Rimu

Shuang Rimu

A blog about random stuff

OpenCV 1.x, Tesseract, and NumPy: Single-Segment Buffer Object Errors

Image Attribution:

Redding, Sandy. sandy.redding. "Railroad Crossing". Flickr. http://www.flickr.com/photos/dotdoubledot/379374457/sizes/o/. Under a Creative Commons License BY-NC-SA v2.0 (http://creativecommons.org/licenses/by-nc-sa/2.0/).

February 10, 2013

opencv

I’ve been using OpenCV (Open Computer Vision library built with C++) for the past several weeks as part of work on an image processing project. OpenCV and its Python bindings have been great for providing a foundation of algorithms to work from and for the most part I’ve been happy.

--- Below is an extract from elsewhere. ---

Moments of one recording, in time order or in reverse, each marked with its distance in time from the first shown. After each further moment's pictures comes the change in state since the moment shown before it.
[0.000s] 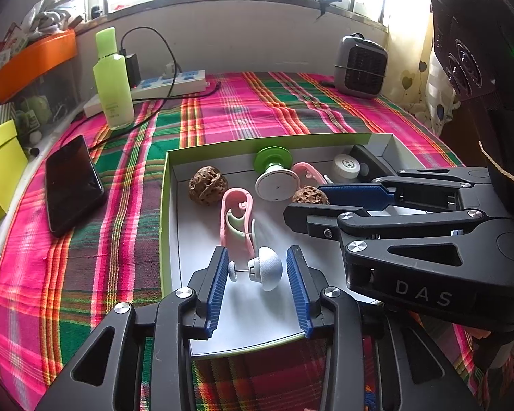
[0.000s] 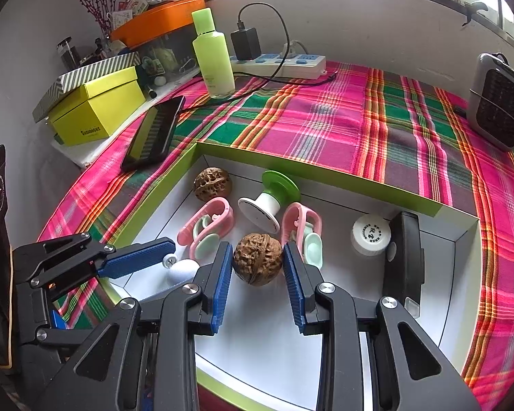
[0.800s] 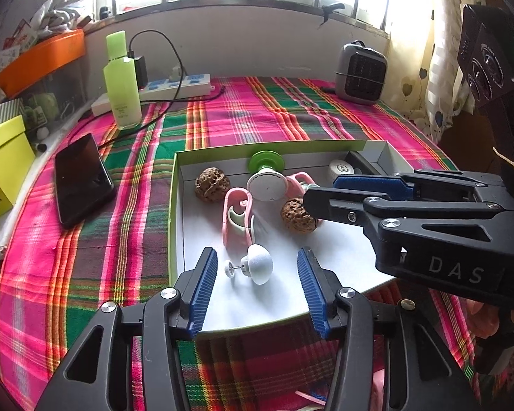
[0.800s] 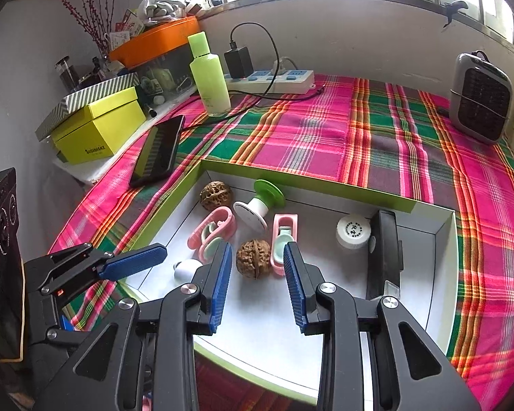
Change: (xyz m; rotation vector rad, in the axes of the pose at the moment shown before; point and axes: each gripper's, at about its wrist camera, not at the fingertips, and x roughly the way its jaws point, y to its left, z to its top) left arm -0.017 -0.001 -0.006 -0.024 -0.022 0.001; right arm -0.028 0.000 -0.006 0.051 -0.062 -0.002
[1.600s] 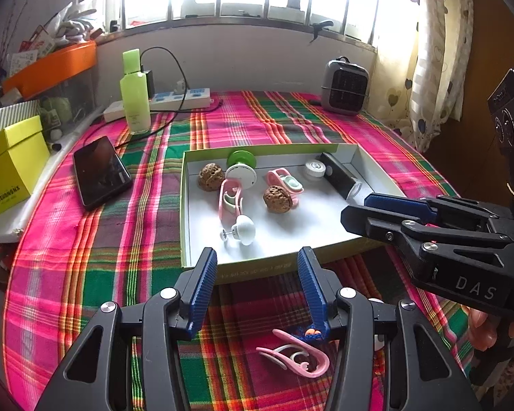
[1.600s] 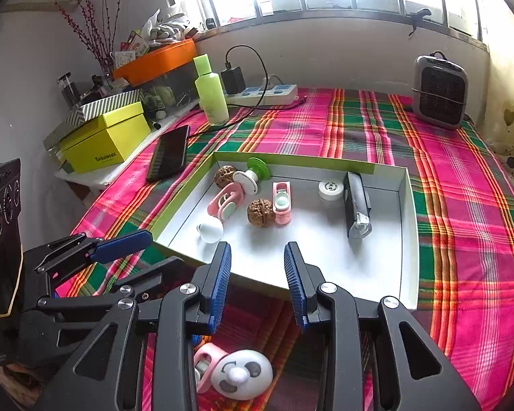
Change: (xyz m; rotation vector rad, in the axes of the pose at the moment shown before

I did stumble across a rather odd error. OpenCV has a rather fast development cycle that is willing to sacrifice backwards-compatibility for better features and a cleaner API. This is especially true for the Python bindings for OpenCV’s C++ libraries, which are generally not as well documented as the native C++ libraries. In this case, the error stemmed from the fact that the two major iterations of OpenCV (OpenCV 1.x and OpenCV 2.x) do not work very well together.

OpenCV 1.x did not mesh well with other Python modules used for image processing (notably with NumPy and SciPy). A major example was the image format OpenCV 1.x used, a custom format that had to be translated back and forth to be used with those other modules. OpenCV 2.x has rectified that situation by using NumPy arrays for its images. Unfortunately, because of OpenCV’s fast development cycle, a lot of other libraries that claim compatibility with OpenCV are only compatible with OpenCV1.

In my case, I was using Google’s Tesseract library for character recognition (and Python-Tesseract for Python bindings). Lo and behold, Python-Tesseract was only compatible for OpenCV1. The code looked like the following:

# Python Tesseract bindings
import tesseract
# Importing OpenCV 1.x part of OpenCV 2.x library
import cv2.cv as cv

def detect_words(img):
    """
    Detects words in an image. Returns a string of the words detected. If the
    words are all whitespace, returns None. Adapted from example from 
    Python-Tesseract homepage at http://code.google.com/p/python-tesseract/.

    Keyword arguments:
    img -- the input image that we want to perform detection on
    """
    api = tesseract.TessBaseAPI()
    api.Init(".", "eng", tesseract.OEM_DEFAULT)
    api.SetPageSegMode(tesseract.PSM_AUTO)
    # Tesseract only works with OpenCV1 so have to translate
    cv1img = cv.fromarray(img)
    grey = cv.CreateImage((cv1img.width, cv1img.height), 8, 1)
    cv.CvtColor(cv1img, grey, cv.CV_BGR2GRAY)
    tesseract.SetCvImage(grey, api)
    text = api.GetUTF8Text()
    if text.isspace():
        return None
    else:
        return text

Strangely, when I imported this into other files using OpenCV2 functions, errors in NumPy started showing up in code that was sequentially BEFORE where detect_words was located. All sorts of simple things started going wrong. OpenCV2 functions that depended on NumPy went bonkers. Even just numpy.asarray([1, 2, 3]) didn’t work. They all gave the error TypeError: expected a single-segment buffer object.

I traced it back to taking a slice of a NumPy array which was then run through detect_img.

After spending an inordinate amount of time with Winpdb, for some reason, if I just copied a NumPy array using the built-in copy method and then used that copy for all my NumPy and OpenCV2 needs.

import numpy as np

# Capture image from source as img...
# Crop img
# This will break if we run detect_words on cropped_img
cropped_img = img[BOTTOM_Y: TOP_Y, LEFT_X: RIGHT_X]
# This will not break
temp_crop = img[BOTTOM_Y: TOP_Y, LEFT_X: RIGHT_X]
cropped_img = temp_crop.copy()
# Do stuff
detect_words(cropped_img)

I’m still trying to investigate why this is the case, but hopefully for now this is enough to help at least someone trying to bridge the gap between OpenCV1 and OpenCV2.